Design und Verarbeitung

Der transparente Look ist natürlich Geschmackssache: Uns gefällt er aber sehr, weil er den DJI Romo P von vielen klassischen, geschlossenen Kunststoffmodellen absetzt. Auch die Verarbeitung hinterlässt im Alltag einen guten Eindruck. Der verbaute Kunststoff ist robust, die Bauweise stabil, und nichts deutet auf empfindliche oder nachgiebige Gehäuseteile hin. Bei genauerem Hinsehen sind die Übergänge sauber: Die Spaltmaße sind gleichmäßig und präzise, und die Bauteile sind fest miteinander verbunden. Auch bei größerer Belastung wackelt oder klappert nichts – sehr gut.

Die Abmessungen des Roboters sind mit 35,1 × 35,18 × 9,8 Zentimeter (Tiefe x Breite x Höhe) sehr kompakt. Auffällig ist dabei die geringe Bauhöhe von unter 10 Zentimeter, weil kein Laserturm auf dem Gehäuse sitzt. So kann der DJI auch unter tiefe Möbel fahren. Die Station fällt naturgemäß größer aus und misst 42,5 × 45,3 × 44,0 Zentimeter (Tiefe x Breite x Höhe). Sie bleibt damit aber noch in einem Rahmen, der sich in vielen Haushalten platzieren lässt, sofern eine geeignete Ecke mit Steckdose verfügbar ist.

Handhabung und Navigation

„DJI Romo P“: Karten- und Reinigungsansicht in der App
Die App des DJI Romo P bietet eine übersichtliche Kartenansicht der Wohnung und ermöglicht eine gezielte Steuerung einzelner Räume sowie die Auswahl verschiedener Reinigungsmodi. (Foto: Testsieger.de)
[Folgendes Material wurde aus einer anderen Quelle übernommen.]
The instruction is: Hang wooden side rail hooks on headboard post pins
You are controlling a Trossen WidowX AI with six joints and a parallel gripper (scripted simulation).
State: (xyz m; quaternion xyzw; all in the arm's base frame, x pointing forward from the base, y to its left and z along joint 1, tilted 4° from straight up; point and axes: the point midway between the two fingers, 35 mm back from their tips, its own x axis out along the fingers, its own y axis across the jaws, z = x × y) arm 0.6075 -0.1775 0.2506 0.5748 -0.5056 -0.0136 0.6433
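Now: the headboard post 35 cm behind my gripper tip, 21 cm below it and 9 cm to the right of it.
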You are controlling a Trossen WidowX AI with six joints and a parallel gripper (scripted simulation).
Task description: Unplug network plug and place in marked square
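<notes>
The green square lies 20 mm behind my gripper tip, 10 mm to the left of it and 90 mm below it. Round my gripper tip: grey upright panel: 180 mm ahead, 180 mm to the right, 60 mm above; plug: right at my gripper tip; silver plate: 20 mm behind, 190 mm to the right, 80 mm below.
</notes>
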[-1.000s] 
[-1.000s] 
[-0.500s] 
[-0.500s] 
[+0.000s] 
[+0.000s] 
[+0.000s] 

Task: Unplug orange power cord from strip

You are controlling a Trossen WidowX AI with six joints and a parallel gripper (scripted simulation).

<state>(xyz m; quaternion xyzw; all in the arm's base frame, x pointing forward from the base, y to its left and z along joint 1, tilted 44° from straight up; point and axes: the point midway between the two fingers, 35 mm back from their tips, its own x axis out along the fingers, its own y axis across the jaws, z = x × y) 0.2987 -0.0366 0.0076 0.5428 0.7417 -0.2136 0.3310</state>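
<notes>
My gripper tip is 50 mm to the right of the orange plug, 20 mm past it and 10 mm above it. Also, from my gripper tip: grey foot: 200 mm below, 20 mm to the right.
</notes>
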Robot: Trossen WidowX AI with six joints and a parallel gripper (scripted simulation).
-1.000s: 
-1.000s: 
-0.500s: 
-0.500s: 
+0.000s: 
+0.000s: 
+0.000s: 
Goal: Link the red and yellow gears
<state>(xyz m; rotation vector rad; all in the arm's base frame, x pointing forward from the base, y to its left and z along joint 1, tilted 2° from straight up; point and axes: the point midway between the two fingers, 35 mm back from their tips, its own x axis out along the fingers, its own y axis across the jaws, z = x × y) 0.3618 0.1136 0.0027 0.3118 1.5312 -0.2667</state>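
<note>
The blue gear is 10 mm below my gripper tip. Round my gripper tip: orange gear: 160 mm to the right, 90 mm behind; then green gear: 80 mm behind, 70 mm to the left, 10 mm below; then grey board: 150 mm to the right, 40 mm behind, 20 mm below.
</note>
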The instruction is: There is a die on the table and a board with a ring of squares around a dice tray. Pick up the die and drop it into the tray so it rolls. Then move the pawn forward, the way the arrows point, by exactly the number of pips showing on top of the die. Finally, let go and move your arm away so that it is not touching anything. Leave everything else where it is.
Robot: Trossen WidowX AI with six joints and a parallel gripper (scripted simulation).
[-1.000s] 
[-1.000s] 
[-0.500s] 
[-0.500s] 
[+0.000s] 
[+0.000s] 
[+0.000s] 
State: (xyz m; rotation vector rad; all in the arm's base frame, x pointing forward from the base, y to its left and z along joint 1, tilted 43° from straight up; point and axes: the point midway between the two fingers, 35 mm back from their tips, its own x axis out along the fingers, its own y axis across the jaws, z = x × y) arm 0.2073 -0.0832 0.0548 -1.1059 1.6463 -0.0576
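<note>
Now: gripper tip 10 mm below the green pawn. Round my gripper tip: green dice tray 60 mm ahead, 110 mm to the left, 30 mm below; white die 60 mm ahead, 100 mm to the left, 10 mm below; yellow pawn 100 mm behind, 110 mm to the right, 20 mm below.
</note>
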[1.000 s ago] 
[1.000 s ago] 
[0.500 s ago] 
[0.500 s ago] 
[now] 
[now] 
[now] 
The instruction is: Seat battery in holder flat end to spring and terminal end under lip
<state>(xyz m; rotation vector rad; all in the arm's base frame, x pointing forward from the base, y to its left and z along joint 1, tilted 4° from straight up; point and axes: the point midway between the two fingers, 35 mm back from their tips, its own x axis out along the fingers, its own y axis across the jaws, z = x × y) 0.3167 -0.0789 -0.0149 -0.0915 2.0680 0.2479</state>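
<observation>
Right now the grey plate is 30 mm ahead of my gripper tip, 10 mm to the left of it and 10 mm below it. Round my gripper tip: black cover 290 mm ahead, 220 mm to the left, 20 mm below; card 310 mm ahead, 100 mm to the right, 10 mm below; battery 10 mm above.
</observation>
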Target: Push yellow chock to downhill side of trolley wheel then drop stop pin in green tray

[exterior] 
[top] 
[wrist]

Die Einrichtung ist sehr leicht. Innerhalb weniger Minuten funktioniert alles. Die Einrichtung mit der DJI Home-App (kostenlos für iOS und Android) ist selbsterklärend. Das gilt auch für den Alltag. Alle wichtigen Funktionen sind vorhanden: No-Go-Zonen lassen sich frei definieren, Räume lassen sich unterschiedlich reinigen, also beispielsweise nur saugen oder wischen, und Reinigungspläne erlauben eine feste Planung nach Wochentagen und Häufigkeit. Praktisch ist außerdem die Memory-Funktion: Bei niedrigem Akkustand kehrt der Roboter zur Station zurück und setzt anschließend fort, um den verbleibenden Bereich zu reinigen.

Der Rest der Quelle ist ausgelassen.